How do you configure it with a master postgress db that is persistent over reboots, hooked up to two hot slaves? With ability to do of site backup?

All deployments I have seen so far have been immutable infi scale webapps. That is easy.

That's true. Stateless apps are a lot easier. I have myself had to put a stateful service in K8s even before they had StatefulSets and it wasn't a walk in the park.

However doing what you described is hard... anywhere.

Even if you do it all by hand it's going to be hard and most likely brittle. It might take a bit more time/effort to do that on Kubernetes but I would say you would end up being a better solution that can actually sustain change.

As stated before by many, Kubernetes is not a magic wand. But it does force you to build things in a way that can sustain change without a big overhead.

We all know that different tools have different purposes and I'm not advocating it's perfect by any means. All I'm trying to say is that this idea - that a lot of people have - that Kubernetes is 10x more complex than doing X by hand is an illusion.

I think the number of containers rather than the number of machines should be the leading factor.

IMHO it makes sense for most setups that have multiple micro-services that need to interact with each other. A single node cluster running a single container is kind of pointless; I agree. And you are not going to run much more than that on a micro instance. So, I agree with the main point of the article that this probably is not an appropriate setup for any kind of home setup unless of course you really want to have kubernetes (which would be a valid reason for attempting this).

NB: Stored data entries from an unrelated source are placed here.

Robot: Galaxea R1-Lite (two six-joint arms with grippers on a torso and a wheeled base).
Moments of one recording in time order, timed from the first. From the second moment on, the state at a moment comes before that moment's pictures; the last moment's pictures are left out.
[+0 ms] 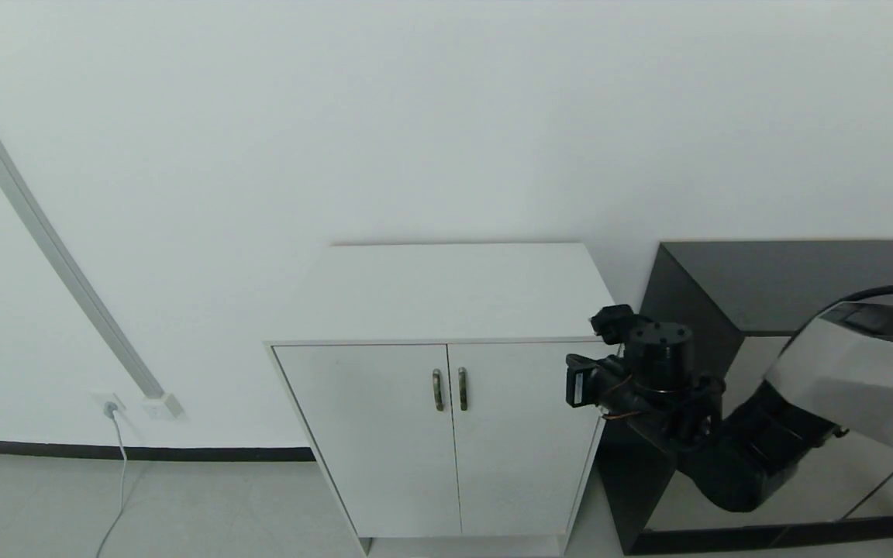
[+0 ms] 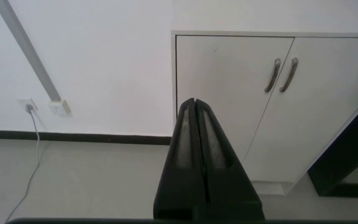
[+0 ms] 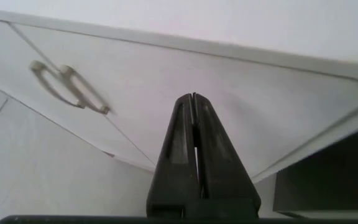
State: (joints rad) left arm 0.11 0.09 0.00 0.00 -0.03 0.02; right arm 0.53 2.16 -0.84 -1.09 -0.17 0.15
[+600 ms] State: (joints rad) left arm 0.11 0.09 0.00 0.00 -0.03 0.02; right arm 0.41 1.37 -0.38 -0.77 -0.33 0.13
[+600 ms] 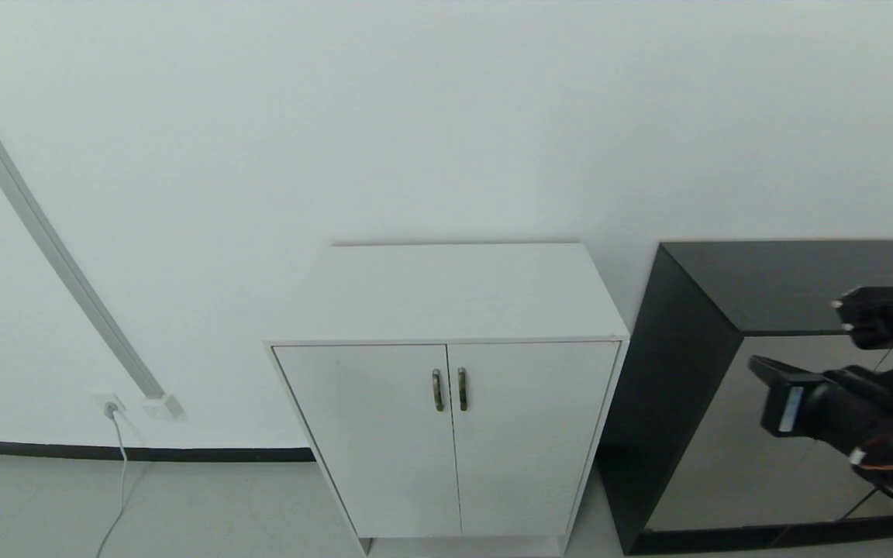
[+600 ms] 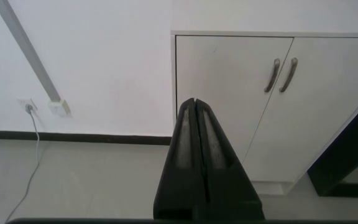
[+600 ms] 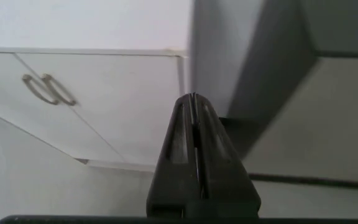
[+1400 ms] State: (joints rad) left arm 0.11 0.09 0.00 0.00 -0.03 0.02; right arm 0.21 0.37 -0.29 0.14 -0.34 0.14
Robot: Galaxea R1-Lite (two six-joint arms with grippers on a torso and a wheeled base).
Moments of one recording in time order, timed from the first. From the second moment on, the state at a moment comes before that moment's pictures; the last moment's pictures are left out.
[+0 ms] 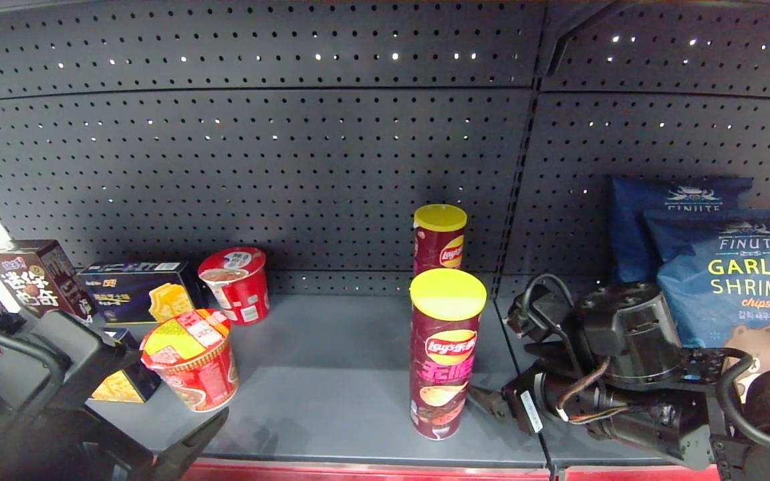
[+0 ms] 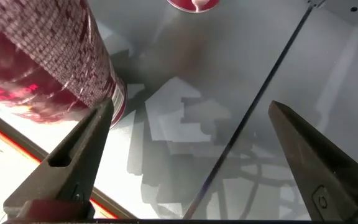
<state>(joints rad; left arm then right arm) -0.58 1.08 -0.40 -0.26 0.33 0.16 0.74 1.68 -0.69 -0.43 -0.22 -0.02</state>
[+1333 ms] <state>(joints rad) -0.19 0.64 -0.21 -0.30 0.36 0.19 0.23 0.88 -0.27 -0.38 -0.20 -0.01</state>
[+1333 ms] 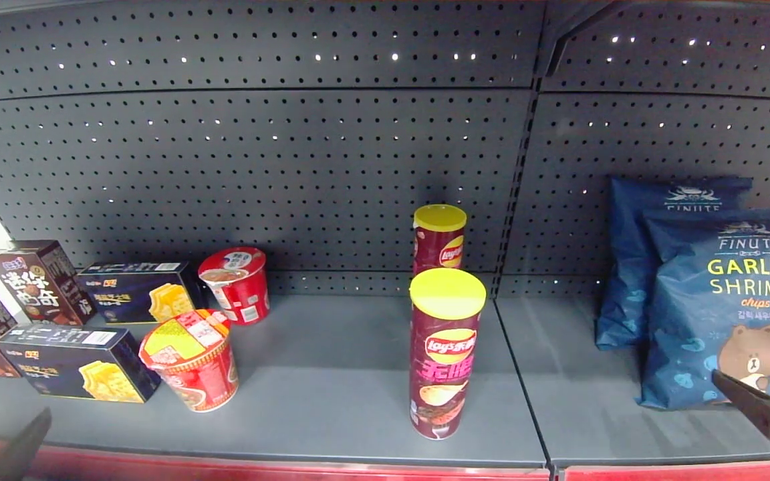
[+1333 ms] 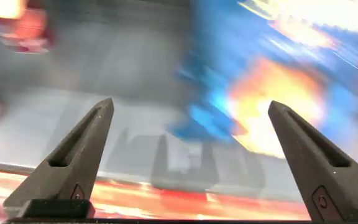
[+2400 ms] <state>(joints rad) -0.10 0.09 -0.02 -0.01 0.05 0.03 0.05 0.09 -0.02 -0.02 -0.08 -0.08</state>
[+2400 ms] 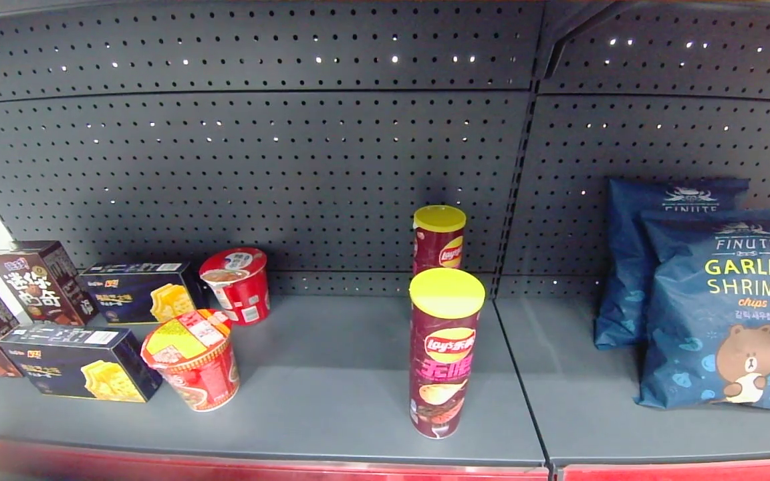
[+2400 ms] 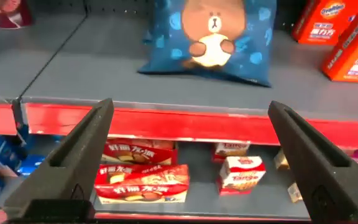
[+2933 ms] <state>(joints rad) -0.10 0.09 0.00 0.00 0.03 0.00 -0.01 0.03 -0.03 0.01 -0.18 -0.02</state>
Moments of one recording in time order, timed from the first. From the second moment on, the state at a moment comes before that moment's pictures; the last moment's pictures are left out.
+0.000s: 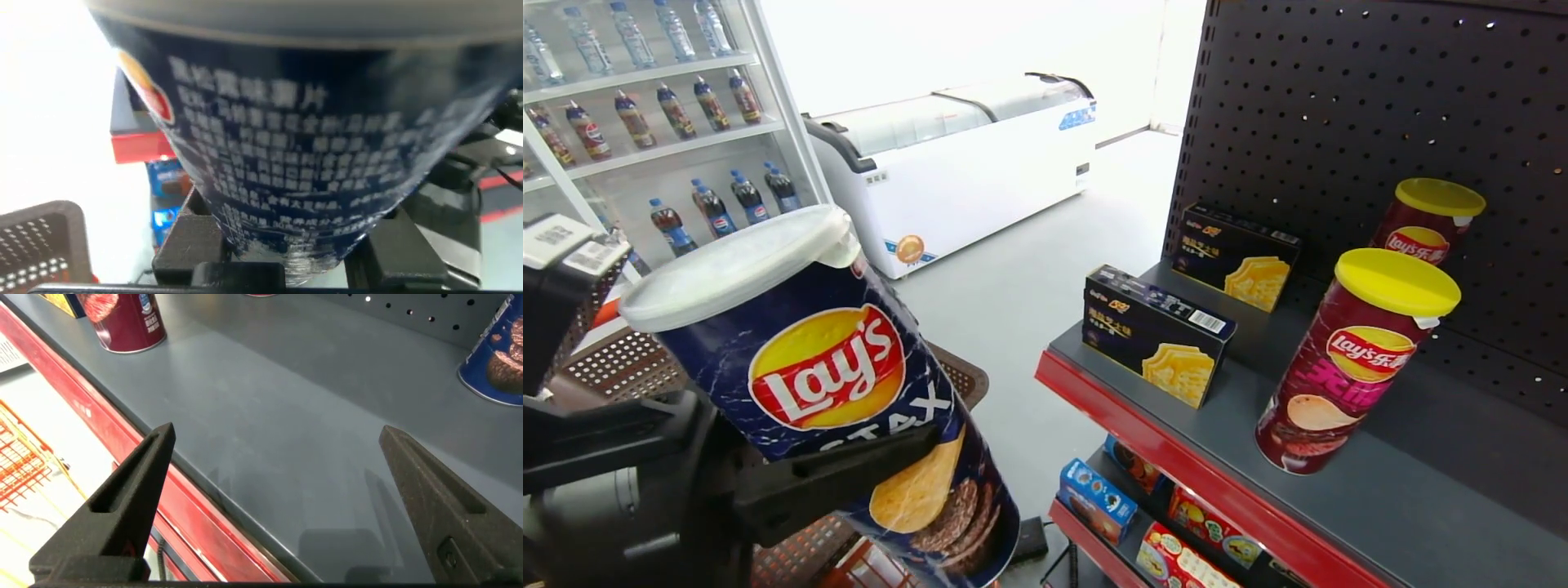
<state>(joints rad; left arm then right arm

If you run multiple microservices you have most of the problems that kubernetes solves out of the box and attempting to solve those by manually gobbling together bits of infrastructure outweighs the financial overhead of running kubernetes. So any moderately small setup where you are in any case going to have 2 or 3 machines running multiple containers, you probably should be looking at kubernetes.

So, if you are in Google or amazon, hosted kubernetes is definitely worth considering. You probably want a loadbalancer as well. So, at that point you are looking at ~50-100+$ per month anyway for a couple of instances, a LB and whatever else you need (e.g. RDS, S3, etc).

For anything running commercially, that's entirely defensible. Yes you can run cheaper on bare metal but people tend to forget all the hours doing devops stuff are also cost you. A day of a competent dev will easily run you kubernetes for quite some time. Unless your devs are super bored, make them spend their hours on more valuable stuff than reinventing wheels.